* **What to do**: Count lines holding the string "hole" in the data that follows. Reply with one number only.

Stored records
········
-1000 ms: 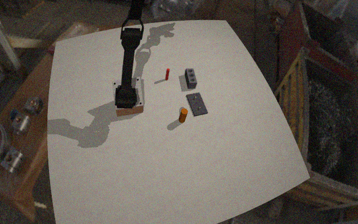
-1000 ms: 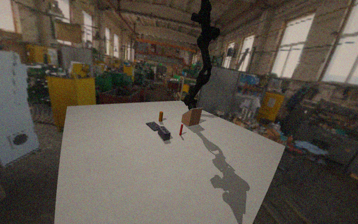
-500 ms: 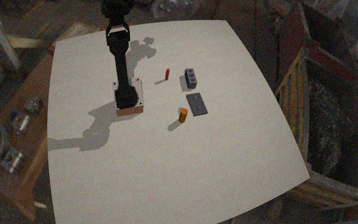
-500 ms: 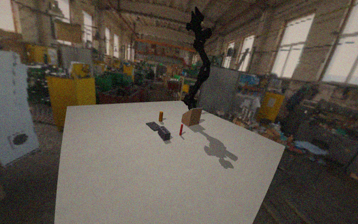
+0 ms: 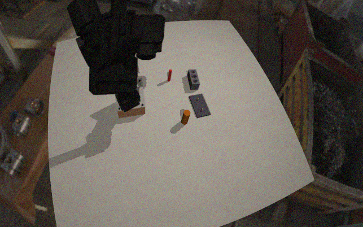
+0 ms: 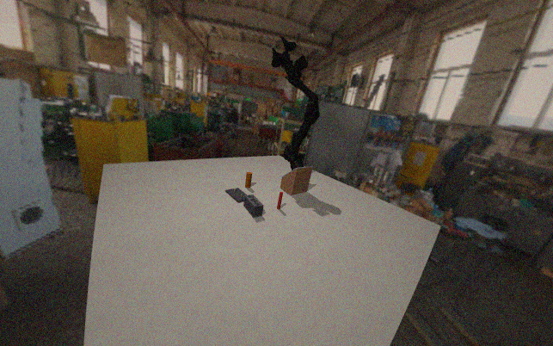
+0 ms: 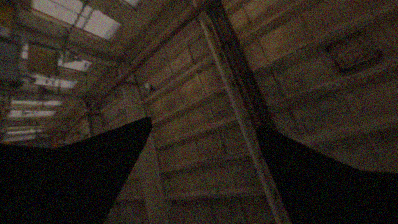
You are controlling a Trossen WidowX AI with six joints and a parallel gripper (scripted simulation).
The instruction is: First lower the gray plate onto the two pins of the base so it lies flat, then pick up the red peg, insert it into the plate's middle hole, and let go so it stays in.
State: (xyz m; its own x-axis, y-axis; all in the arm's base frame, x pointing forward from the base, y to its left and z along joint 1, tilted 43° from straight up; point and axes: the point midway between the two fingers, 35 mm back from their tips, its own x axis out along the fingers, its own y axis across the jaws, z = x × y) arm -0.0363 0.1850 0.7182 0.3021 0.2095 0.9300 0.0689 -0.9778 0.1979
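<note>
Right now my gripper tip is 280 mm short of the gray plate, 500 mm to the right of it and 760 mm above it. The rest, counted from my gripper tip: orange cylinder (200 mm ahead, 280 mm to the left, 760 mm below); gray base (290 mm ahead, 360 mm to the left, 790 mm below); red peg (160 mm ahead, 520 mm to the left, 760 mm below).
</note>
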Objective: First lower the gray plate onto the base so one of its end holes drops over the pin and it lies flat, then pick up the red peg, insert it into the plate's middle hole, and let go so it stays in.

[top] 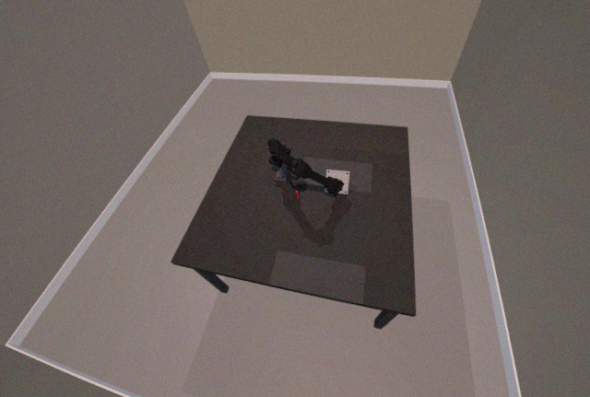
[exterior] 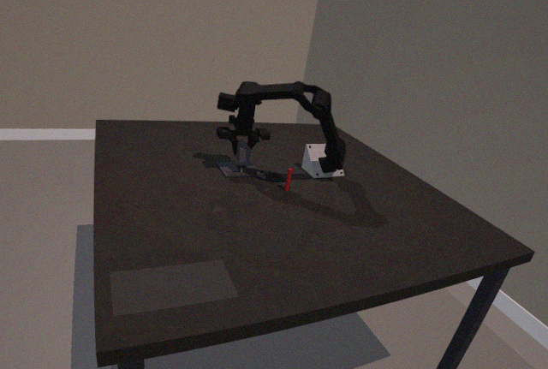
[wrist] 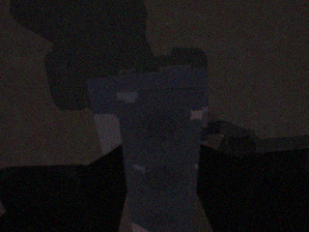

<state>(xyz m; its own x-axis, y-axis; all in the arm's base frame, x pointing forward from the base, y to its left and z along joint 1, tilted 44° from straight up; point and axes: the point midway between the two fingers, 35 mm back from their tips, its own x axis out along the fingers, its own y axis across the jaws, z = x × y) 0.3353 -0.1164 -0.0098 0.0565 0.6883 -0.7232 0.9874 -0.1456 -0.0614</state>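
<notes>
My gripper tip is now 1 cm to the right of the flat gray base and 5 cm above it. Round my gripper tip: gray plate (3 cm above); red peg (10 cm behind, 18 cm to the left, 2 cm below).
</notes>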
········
* **Solved problem**: 2